> Assignment: Beginning with the first line and ending with the one containing "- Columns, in", copy the lines of the listing below exactly; omit everything else.

»»

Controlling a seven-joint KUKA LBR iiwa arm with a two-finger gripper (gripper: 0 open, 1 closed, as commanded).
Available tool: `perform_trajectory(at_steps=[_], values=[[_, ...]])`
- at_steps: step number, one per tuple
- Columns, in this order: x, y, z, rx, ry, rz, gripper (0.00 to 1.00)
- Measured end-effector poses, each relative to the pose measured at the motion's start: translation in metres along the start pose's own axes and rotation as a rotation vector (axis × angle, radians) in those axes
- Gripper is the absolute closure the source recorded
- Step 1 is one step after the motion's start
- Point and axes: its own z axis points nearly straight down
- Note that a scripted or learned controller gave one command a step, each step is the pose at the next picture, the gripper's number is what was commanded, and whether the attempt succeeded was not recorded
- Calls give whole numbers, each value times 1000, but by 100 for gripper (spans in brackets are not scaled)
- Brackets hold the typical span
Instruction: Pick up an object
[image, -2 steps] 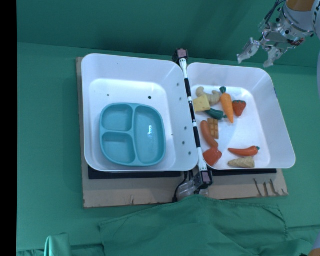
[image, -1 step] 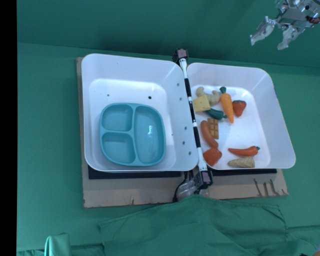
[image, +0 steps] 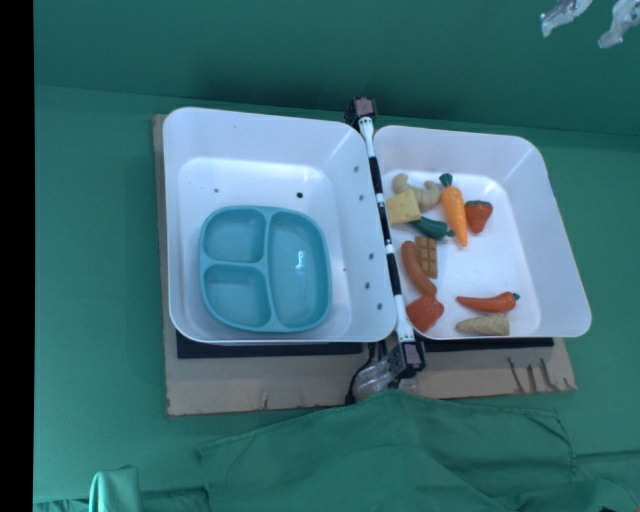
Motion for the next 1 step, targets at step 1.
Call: perform_trajectory(at_steps=[1], values=[[-1, 0, -80, 2, -2, 2, 0]])
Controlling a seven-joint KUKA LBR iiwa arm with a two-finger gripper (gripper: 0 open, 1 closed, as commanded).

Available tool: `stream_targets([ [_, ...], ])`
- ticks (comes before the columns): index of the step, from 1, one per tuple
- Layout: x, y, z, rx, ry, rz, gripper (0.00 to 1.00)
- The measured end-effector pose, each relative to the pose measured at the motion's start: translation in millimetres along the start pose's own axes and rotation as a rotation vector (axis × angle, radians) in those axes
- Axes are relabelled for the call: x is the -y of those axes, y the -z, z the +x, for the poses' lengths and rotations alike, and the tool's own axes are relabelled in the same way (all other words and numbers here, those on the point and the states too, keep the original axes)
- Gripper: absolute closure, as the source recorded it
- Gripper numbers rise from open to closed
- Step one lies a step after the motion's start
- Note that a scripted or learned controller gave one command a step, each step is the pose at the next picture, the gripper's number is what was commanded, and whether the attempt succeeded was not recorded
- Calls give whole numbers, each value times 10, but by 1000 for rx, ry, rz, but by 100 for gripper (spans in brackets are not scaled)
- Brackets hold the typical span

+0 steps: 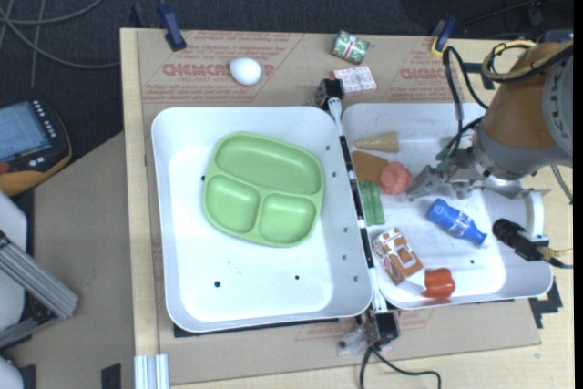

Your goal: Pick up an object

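Blue bottle (456,221) lying on its side in the right bin (474,282), just near of the gripper (444,181). Fingers spread open above the bin floor, gripping nothing, between the bottle and a pink ball (395,177) to the left. Red block (438,282) and brown-and-white carton (397,253) toward the near edge. Green divided plate (264,189) in the left bin (237,291). White egg (245,70) on the tabletop (273,50), far side.

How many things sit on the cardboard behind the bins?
3: a white egg behind the left bin, a green can and a small box near the middle.
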State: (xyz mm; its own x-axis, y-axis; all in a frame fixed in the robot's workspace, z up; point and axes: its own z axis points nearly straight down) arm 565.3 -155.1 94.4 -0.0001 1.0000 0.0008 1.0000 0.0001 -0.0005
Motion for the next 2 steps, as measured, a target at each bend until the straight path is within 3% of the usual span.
stream_targets([
  [1, 282, -103, 142, 0, -1, 2, 0],
  [2, -334, -96, 420, 1, 1, -1, 0],
])
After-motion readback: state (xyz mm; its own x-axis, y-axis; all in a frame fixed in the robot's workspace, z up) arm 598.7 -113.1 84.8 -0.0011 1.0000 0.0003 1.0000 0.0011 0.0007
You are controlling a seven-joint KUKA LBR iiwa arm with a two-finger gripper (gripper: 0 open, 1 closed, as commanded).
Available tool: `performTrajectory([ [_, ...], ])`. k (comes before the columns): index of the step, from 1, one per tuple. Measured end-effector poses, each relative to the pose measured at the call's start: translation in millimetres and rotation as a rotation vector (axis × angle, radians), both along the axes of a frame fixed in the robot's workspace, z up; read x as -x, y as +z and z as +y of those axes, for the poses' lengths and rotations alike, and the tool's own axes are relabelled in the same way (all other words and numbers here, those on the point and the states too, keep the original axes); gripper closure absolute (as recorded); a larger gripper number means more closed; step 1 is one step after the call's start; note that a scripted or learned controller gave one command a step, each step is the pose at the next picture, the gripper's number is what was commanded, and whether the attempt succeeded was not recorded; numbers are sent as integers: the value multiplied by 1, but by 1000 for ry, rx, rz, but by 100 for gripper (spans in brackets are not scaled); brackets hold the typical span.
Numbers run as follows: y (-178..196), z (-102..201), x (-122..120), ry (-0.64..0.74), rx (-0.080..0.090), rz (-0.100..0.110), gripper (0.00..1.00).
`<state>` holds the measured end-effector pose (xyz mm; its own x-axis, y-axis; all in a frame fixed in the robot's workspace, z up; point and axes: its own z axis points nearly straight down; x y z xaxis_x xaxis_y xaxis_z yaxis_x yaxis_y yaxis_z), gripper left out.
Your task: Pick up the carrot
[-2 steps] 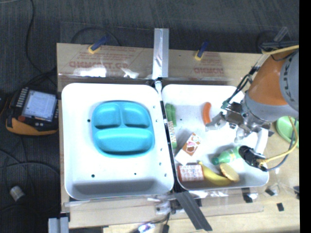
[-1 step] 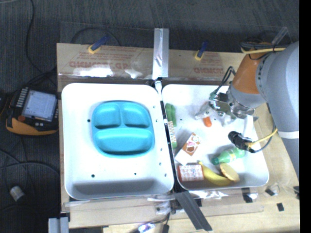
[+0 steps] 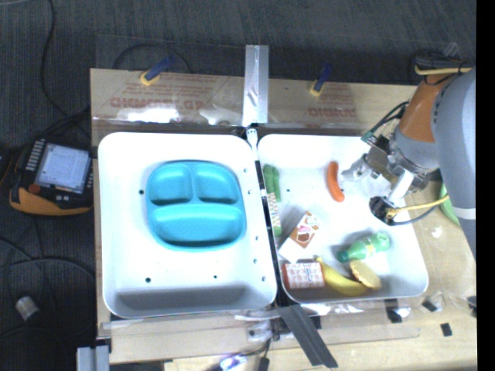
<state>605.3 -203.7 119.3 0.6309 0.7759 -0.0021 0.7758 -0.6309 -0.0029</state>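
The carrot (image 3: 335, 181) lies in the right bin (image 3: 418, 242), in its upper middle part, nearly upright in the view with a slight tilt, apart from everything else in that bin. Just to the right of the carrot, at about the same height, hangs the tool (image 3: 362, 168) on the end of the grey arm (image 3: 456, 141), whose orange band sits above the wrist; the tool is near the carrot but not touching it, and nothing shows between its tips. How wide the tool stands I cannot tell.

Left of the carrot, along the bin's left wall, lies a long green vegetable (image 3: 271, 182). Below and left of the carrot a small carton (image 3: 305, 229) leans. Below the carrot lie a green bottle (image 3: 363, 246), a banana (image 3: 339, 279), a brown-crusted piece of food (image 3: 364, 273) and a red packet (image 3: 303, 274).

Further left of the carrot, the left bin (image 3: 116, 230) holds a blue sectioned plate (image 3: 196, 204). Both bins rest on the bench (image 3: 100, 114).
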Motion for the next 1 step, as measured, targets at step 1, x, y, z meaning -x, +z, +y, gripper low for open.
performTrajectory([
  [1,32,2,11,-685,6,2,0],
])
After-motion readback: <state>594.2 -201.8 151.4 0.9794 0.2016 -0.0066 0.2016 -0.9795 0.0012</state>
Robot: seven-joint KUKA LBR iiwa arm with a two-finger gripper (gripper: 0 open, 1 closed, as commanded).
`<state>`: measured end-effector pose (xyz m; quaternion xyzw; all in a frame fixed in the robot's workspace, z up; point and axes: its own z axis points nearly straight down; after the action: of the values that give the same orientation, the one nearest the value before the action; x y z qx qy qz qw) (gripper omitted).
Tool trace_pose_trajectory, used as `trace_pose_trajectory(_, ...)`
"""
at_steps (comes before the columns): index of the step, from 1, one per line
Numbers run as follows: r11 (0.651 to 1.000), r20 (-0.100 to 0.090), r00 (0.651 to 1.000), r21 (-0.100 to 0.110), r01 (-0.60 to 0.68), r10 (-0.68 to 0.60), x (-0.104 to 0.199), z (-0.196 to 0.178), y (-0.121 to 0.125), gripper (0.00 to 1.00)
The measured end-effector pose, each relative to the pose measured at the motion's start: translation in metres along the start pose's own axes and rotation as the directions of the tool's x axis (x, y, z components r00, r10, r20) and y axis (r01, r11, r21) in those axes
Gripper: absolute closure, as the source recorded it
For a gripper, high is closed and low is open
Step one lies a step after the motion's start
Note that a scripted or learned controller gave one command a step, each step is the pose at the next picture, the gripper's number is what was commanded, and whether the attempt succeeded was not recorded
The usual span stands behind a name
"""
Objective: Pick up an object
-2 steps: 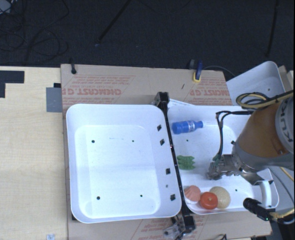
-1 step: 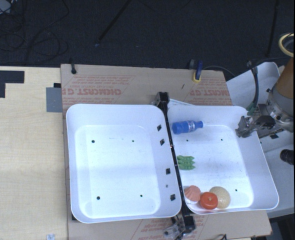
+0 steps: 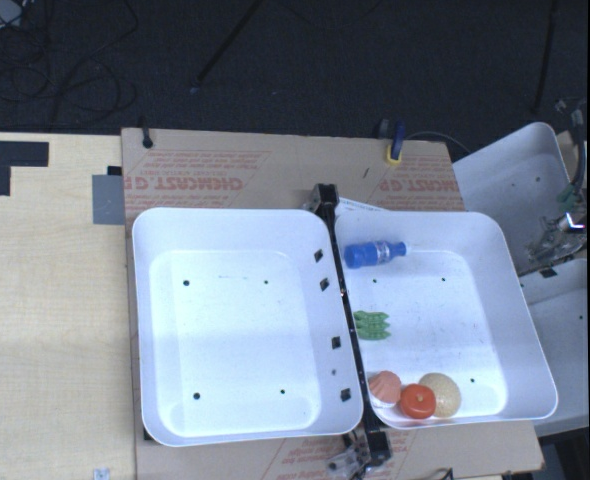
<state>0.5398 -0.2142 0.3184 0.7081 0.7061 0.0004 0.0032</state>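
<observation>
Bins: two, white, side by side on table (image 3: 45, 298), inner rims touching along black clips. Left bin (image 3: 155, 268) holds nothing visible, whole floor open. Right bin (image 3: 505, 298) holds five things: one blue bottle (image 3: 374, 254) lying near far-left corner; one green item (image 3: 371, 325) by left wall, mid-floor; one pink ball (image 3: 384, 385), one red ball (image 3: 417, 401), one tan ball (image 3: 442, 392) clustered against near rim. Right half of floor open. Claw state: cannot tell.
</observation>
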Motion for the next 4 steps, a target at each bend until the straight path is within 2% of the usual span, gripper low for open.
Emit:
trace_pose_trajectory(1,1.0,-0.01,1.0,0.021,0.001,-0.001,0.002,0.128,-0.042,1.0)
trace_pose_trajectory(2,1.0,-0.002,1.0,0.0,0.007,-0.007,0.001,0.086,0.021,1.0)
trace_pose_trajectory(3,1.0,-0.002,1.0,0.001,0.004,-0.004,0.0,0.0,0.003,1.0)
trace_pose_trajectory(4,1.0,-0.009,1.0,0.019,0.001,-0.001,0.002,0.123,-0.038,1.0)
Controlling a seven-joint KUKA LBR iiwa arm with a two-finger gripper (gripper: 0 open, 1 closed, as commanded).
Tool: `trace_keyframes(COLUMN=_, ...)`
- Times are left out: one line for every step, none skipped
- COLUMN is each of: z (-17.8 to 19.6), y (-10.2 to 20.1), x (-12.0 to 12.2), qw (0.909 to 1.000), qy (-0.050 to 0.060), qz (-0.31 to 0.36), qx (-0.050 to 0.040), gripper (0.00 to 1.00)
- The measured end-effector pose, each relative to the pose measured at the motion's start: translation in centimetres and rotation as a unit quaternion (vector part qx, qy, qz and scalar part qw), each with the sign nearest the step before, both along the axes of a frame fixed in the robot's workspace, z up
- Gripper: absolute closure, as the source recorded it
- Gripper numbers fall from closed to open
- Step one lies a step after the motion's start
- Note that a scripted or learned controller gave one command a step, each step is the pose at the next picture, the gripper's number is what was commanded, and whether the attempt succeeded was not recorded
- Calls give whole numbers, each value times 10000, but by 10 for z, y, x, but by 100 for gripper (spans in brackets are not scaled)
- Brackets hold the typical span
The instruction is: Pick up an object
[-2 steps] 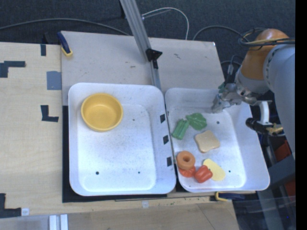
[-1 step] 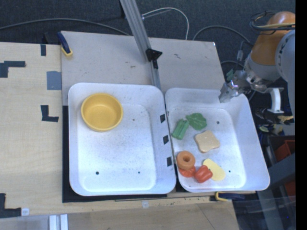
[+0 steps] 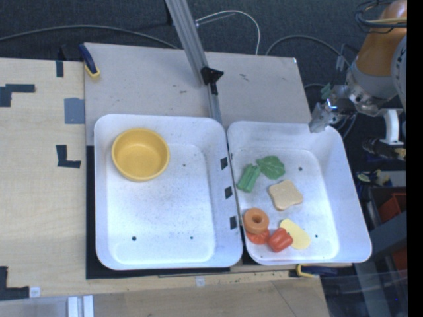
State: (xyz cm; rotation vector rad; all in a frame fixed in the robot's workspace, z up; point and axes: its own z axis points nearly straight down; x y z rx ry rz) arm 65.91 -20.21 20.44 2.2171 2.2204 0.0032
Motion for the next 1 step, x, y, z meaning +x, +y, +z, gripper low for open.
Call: trace_keyframes(z=1, y=52, x=-18, qw=10000, qy=26, qz=19, qx=13, gripper=100)
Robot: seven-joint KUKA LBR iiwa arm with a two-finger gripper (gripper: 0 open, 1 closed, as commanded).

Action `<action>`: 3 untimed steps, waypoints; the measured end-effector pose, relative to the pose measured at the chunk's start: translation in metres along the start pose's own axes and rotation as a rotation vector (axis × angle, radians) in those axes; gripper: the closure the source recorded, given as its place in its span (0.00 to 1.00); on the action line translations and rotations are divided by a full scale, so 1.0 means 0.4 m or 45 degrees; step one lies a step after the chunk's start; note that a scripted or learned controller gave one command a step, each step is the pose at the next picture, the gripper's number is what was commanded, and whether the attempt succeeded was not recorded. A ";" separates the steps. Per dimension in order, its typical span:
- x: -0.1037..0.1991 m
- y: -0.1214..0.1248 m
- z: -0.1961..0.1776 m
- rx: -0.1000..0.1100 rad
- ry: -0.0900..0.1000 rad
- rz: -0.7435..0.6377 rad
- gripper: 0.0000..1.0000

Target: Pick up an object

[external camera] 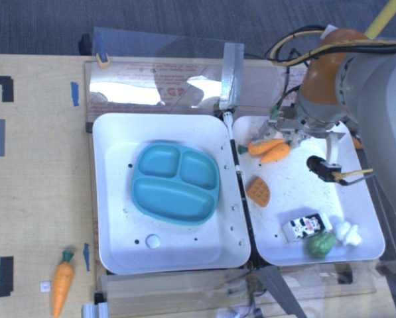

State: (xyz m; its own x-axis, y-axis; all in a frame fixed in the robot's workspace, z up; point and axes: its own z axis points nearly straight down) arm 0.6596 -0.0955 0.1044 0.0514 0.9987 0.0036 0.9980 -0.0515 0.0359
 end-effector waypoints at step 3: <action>-0.110 -0.008 0.046 0.038 -0.012 0.304 0.00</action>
State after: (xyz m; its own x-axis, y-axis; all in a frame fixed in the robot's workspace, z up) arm 0.6547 -0.1394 0.0858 0.2866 0.9581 -0.0007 0.9580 -0.2866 0.0059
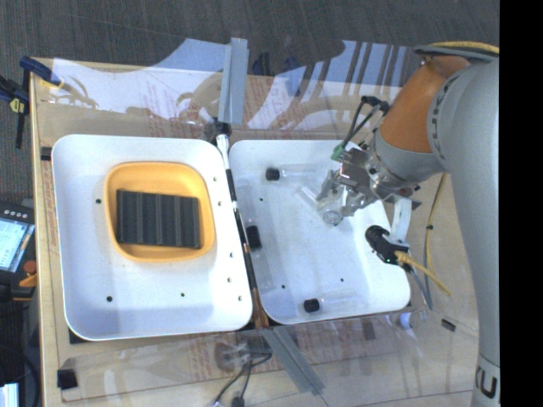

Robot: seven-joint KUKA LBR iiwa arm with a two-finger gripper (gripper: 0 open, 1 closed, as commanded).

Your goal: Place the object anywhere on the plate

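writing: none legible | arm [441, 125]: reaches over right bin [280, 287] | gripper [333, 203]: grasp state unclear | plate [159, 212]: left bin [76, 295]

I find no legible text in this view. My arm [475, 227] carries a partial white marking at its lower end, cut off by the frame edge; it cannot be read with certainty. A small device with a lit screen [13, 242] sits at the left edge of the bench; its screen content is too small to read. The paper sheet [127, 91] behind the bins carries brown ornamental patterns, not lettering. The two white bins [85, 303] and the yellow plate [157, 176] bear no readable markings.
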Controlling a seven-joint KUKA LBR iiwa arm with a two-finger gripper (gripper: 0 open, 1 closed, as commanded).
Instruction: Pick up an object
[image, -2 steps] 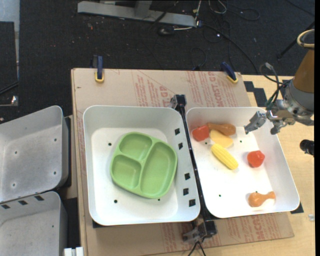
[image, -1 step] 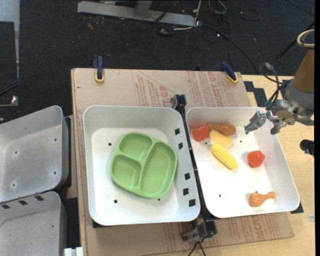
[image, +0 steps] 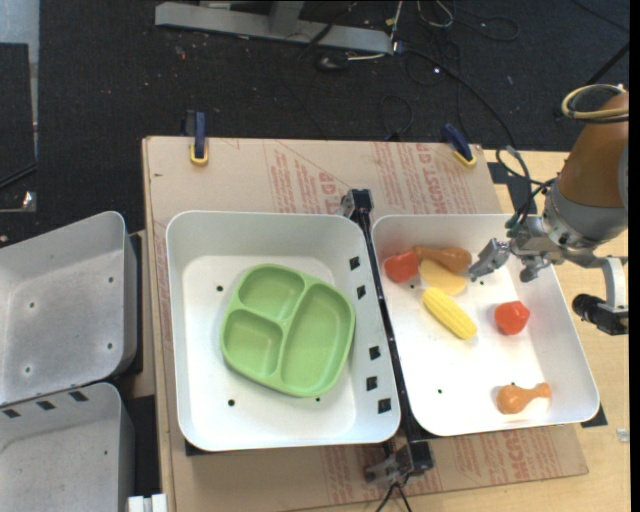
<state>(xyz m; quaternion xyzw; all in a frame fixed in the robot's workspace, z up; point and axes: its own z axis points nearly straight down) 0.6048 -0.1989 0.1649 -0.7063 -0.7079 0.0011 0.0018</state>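
My gripper (image: 497, 258) hovers, fingers spread and empty, beside the crowded sausage (image: 446, 258), potato (image: 441, 279) and corn (image: 449, 313); closing here, I risk nudging them apart instead of gripping one.

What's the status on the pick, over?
Pincer above right white bin, nothing visibly held. Nearest: pale yellow plastic food piece and yellow plastic corn cob, both lying in bin. Nothing blocking.

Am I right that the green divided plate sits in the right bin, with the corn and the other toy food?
Not quite. The camera view shows the green divided plate in the left bin. The corn and other toy food lie in the right bin.
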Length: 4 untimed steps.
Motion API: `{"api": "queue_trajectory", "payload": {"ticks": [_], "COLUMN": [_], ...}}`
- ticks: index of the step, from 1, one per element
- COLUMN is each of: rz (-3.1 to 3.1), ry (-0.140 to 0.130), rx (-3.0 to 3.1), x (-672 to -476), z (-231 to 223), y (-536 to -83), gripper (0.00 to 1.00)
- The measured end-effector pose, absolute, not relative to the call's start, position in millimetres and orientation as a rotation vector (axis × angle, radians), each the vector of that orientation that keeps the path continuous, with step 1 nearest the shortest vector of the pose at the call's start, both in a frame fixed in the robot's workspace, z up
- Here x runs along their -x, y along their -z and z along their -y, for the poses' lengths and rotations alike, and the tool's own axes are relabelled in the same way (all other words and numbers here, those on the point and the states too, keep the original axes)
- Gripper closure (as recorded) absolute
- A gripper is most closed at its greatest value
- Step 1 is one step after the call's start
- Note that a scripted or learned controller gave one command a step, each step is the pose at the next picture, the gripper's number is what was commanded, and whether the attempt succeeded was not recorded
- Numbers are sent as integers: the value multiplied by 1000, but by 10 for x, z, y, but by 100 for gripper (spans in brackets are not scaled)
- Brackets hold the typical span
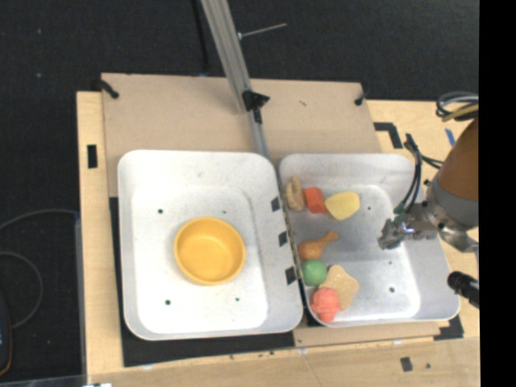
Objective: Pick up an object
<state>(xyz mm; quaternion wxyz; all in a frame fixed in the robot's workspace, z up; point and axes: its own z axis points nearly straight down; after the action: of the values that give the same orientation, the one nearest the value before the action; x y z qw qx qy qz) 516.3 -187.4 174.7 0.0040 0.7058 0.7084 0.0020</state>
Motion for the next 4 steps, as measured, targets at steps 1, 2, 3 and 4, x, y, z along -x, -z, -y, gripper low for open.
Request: {"api": "queue_trajectory", "payload": {"ticks": [1,2,3,4], "rz": [-2219,-2223,-2227,-2229], "ry": [-6,1,-1,-4], "rx": [-2211,-2214,-2213,-2211], "x": [-5159,-5167,-5387,-5692], "z": [1967,1982,1509,1058], "y": [-2357,-2317,-2228,-2275], "gripper": [100,100,100,100]}}
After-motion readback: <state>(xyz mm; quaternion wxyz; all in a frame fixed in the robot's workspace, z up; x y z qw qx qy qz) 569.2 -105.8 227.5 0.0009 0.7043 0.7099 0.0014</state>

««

> Reply to the task:
Controlling a seven-joint KUKA LBR iiwa arm with a two-finger gripper (gripper: 0 open, 1 closed, as commanded).
Available tool: `perform_trajectory(at_steps=[_], values=[[_, ...]])`
- at_steps: step number, one per tuple
- Columns, in this order: x, y, z, rx, ry, rz, gripper (0.00 to 1.00)

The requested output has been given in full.